Hyun-Yeop Lee received his B.S. degrees from the Department of Electrical Engineering, Korea Aerospace University, Goyang, Korea in 2021. His research interests include the design of RFIC, data converters, and radar systems.


Young-Jin Kim received his B.S. degree in electrical engineering from Kyungpook National University in 1995. He received M.S. and Ph.D. degrees in electrical engineering from the Korea Advanced Institute of Science and Technology (KAIST) in 1997 and 2002, respectively. His Ph.D. dissertation focused on the transceiver architecture of image rejection and spurious rejection. In 2002, he joined Samsung Electronics Co. Ltd., Korea, as a senior engineer. Since then, he has participated in the design of CDMA and GSM/GPRS wireless mobile applications. Furthermore, he designed an LNA and down-conversion mixer for multimode CDMA and GSM/GPRS. In 2006, he joined the School of Electronics and Information Engineering, Korea Aerospace University, Goyang, Korea.

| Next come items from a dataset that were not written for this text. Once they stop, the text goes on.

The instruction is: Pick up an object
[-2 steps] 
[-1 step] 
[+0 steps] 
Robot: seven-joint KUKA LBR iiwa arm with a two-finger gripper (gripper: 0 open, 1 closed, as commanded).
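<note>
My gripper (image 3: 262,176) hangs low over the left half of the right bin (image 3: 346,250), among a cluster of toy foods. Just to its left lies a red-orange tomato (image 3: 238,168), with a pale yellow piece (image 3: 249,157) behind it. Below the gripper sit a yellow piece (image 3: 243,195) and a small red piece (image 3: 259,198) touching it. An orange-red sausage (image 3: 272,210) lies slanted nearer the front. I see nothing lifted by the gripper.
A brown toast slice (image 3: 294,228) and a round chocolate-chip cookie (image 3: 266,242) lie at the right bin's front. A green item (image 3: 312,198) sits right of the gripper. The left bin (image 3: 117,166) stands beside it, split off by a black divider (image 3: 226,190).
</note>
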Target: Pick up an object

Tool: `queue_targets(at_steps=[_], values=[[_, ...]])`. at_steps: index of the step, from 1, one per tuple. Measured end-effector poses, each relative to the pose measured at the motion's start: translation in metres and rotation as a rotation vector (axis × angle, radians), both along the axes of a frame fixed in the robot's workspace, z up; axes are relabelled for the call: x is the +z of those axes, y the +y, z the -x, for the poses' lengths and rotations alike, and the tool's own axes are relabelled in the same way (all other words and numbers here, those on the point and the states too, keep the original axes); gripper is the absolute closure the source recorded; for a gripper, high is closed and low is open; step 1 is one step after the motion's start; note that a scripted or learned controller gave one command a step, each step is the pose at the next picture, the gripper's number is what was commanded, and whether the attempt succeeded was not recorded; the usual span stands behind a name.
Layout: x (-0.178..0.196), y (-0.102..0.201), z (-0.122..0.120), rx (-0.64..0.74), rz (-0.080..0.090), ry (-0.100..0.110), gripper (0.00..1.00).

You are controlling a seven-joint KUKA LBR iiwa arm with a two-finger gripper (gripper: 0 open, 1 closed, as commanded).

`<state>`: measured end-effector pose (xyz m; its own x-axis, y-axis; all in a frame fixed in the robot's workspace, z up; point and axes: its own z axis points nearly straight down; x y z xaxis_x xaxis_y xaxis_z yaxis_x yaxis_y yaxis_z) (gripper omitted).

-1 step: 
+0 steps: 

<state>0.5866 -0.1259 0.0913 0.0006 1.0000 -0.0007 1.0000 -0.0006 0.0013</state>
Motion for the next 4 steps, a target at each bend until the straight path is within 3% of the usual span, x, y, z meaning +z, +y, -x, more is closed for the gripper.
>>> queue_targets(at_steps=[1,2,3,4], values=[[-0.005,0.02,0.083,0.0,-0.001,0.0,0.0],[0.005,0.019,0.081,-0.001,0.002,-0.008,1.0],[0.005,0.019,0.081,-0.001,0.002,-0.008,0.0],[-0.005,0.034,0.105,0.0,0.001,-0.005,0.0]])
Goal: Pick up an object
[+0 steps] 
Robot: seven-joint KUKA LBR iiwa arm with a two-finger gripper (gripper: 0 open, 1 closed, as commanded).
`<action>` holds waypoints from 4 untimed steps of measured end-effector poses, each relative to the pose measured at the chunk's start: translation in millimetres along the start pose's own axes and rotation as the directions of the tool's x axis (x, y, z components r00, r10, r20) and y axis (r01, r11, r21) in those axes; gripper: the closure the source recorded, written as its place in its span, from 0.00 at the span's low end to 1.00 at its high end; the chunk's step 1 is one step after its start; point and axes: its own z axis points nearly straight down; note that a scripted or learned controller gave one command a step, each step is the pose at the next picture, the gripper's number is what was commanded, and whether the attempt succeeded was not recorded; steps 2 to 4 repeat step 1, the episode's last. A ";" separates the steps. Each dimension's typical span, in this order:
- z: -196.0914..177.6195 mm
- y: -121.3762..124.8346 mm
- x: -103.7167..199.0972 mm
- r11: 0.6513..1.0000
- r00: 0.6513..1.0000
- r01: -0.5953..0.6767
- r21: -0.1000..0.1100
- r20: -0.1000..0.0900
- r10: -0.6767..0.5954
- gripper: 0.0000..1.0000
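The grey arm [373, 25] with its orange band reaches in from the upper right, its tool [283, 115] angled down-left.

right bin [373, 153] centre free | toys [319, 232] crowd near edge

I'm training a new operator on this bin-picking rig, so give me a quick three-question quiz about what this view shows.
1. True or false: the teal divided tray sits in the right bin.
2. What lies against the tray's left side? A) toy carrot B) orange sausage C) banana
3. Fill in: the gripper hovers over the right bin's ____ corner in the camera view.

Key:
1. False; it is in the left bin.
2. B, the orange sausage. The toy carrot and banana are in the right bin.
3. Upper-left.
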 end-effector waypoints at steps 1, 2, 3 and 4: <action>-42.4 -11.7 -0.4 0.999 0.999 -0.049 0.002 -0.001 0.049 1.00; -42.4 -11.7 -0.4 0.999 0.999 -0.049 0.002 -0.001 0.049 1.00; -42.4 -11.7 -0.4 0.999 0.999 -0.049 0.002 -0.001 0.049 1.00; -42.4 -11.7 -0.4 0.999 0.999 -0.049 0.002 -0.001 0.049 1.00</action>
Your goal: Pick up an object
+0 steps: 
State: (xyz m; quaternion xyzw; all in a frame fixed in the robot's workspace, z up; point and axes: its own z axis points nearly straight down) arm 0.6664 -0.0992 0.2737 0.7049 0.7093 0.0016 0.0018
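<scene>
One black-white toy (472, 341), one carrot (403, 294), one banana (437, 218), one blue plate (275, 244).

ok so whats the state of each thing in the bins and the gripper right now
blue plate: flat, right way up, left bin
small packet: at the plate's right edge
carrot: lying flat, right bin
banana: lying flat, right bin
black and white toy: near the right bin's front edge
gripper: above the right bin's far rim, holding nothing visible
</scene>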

Choon-Sik Cho received his B.S. in Control and Instrumentation Engineering from Seoul National University in 1987, his M.S. in Electrical and Computer Engineering from the University of South Carolina in 1995, and his Ph.D. in Electrical and Computer Engineering from the University of Colorado in 1998. From 1987 to 1993, he worked at LG Electronics with a focus on communication systems. From 1999 to 2003, he worked for Curitel, where he was principally involved in the development of mobile phones. He joined the School of Electronics and Information Engineering at Korea Aerospace University in 2004. His research interests include the design of RFIC/MMIC, millimeter-wave ICs, analog circuits, and radar systems.